Karimova Is In Custody, Uzbek Prosecutor-General's Office Says

Gulnara Karimova in a 2012 photo

The Uzbek Prosecutor-General's Office says Gulnara Karimova, eldest daughter of the late longtime President Islam Karimov, is in custody following a 2015 conviction and faces additional charges in a continuing investigation.

The July 28 statement marked the first time authorities in the tightly controlled Central Asian country have revealed details about the status of Karimova, who has long been rumored to be under strict house arrest in the capital, Tashkent.

It came amid steps by President Shavkat Mirziyaev, who replaced Karimov after his death was announced in September and was subsequently elected, to decrease the country's isolation.

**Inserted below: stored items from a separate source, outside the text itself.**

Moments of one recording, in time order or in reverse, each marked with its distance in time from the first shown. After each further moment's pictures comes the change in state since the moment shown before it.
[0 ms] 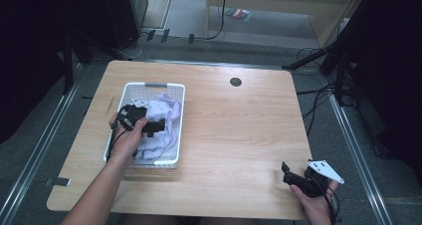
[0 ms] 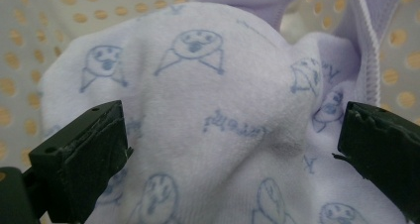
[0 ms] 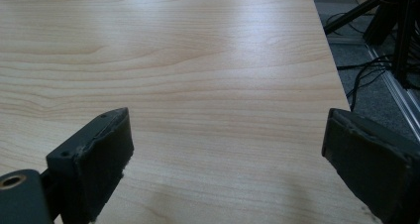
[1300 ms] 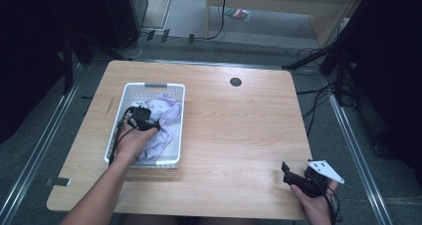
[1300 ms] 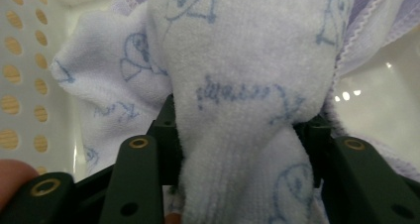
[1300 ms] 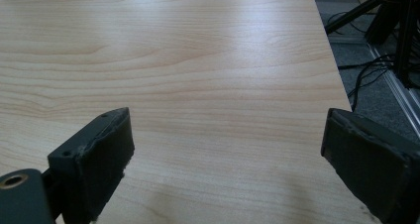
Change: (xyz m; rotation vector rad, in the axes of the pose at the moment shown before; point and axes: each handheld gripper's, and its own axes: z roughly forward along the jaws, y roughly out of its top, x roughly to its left) left arm -0.004 -0.001 0.012 0.127 0.062 0.004; right arm 0.000 0.000 0.000 0.002 0.005 0.006
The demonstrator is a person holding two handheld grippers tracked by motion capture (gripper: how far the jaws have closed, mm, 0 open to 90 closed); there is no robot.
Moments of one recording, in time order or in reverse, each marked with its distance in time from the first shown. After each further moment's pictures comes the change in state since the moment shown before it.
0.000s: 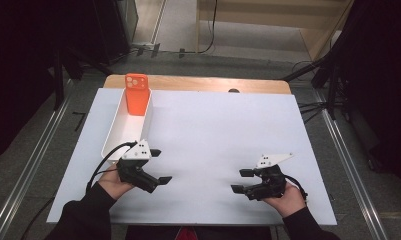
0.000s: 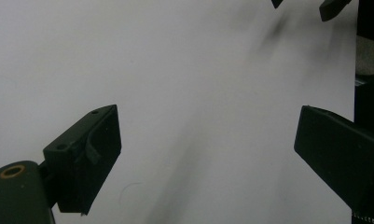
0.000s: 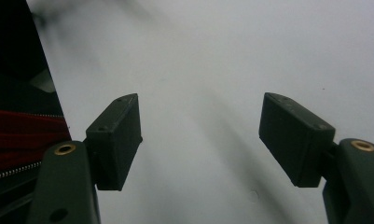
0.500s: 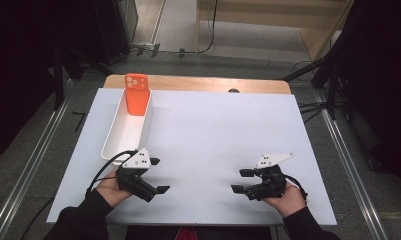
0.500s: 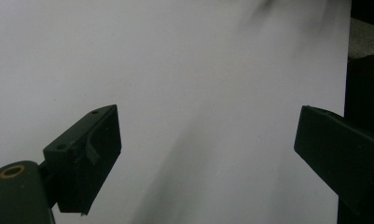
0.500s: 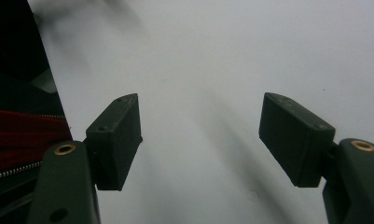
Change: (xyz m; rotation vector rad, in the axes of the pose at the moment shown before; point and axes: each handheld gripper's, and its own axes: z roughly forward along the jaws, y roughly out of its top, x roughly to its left) left arm -0.009 -0.015 0.003 0.042 -0.018 0.003; right arm 0.000 0.000 0.000 -0.004 0.004 0.002
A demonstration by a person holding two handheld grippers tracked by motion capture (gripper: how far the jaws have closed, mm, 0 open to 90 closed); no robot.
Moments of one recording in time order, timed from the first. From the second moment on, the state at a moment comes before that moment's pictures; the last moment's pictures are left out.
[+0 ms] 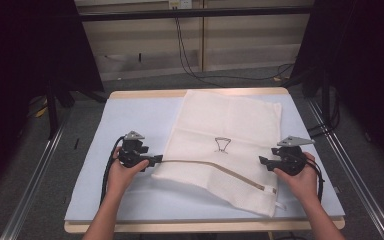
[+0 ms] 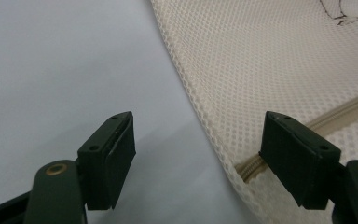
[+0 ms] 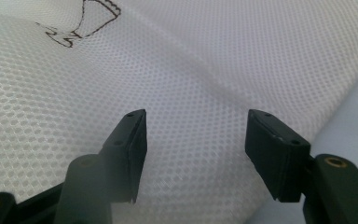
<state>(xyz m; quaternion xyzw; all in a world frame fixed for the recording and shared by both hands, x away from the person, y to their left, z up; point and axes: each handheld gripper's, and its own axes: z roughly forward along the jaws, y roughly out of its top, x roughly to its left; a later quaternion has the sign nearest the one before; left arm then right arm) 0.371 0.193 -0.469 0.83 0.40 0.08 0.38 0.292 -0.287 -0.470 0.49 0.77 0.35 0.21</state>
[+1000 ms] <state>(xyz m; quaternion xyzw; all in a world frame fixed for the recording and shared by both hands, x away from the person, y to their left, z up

Karimova, 45, was once a high-profile socialite, fashion designer, pop singer, and ambassador to United Nations agencies in Geneva who was seen as a potential successor to her father, the autocrat who ruled for a quarter-century.

But she vanished from sight as she found herself at the center of a financial-crimes probe in Uzbekistan in which many of her associates have been jailed, and she has also been tied to ongoing money-laundering investigations in Sweden and Switzerland.

The statement by the Prosecutor-General's Office said that Karimova was sentenced to five years of "restricted freedom" in 2015 after she and several associates were convicted of crimes including extortion, embezzlement, and tax evasion.

Karimova has additionally been charged with several other crimes, including financial misdeeds, forgery, and money laundering, and the investigation continues, the statement said.

It said she has been ordered held in custody in connection with those charges, but it did not specify what form of custody.

Multiple previous reports have indicated she has been under house arrest since 2014.

In the statement, the Prosecutor-General's Office said it is seeking to impound $1.5 billion worth of assets owned by Karimova in Britain, France, Germany, Hong Kong, Ireland, Latvia, Malta, Russia, Spain, Switzerland, Sweden, and the United Arab Emirates.

It alleged that Karimova illegally obtained assets worth more than $590 million and received some $870 million in kickbacks.

The Prosecutor-General's Office claimed that in total, the actions of Karimova and her associates had cost the Uzbek state about $1 billion or $2 billion, depending on which of two conflicting figures in the statement is accurate.

In 2016, the U.S. Justice Department placed a seizure order on nearly $600 million stemming from a suspected bribery scheme allegedly involving Karimova and a shakedown of major multinational telecommunications companies.

In the absence of official information about Karimova's fate, rumors, reports, and speculation have swirled for years.

Neither Karimova nor her children were present at her father's funeral in September.

A Twitter account published a series of posts in October suggesting that Karimova was the author of the tweets, but an investigation by RFE/RL's Uzbek Service found that the person or group tweeting from the handle @Zabitaya1972 is merely posing as her.

In December, media reports quoted Karimova's Geneva-based lawyer, Gregoire Mangeat, as saying that Swiss prosecutors were allowed to question Karimova for a total of 23 hours on December 9-10 in Uzbekistan's capital, Tashkent.

Earlier the same month, Karimova's son told the BBC his mother was being held in a "two-to-three room annex" to her main property in Tashkent.

The son, whose name is also Islam Karimov and who lives in London, said that Karimova was sane, but voiced concern about her health after what he said were years of isolation "without any even basic human rights."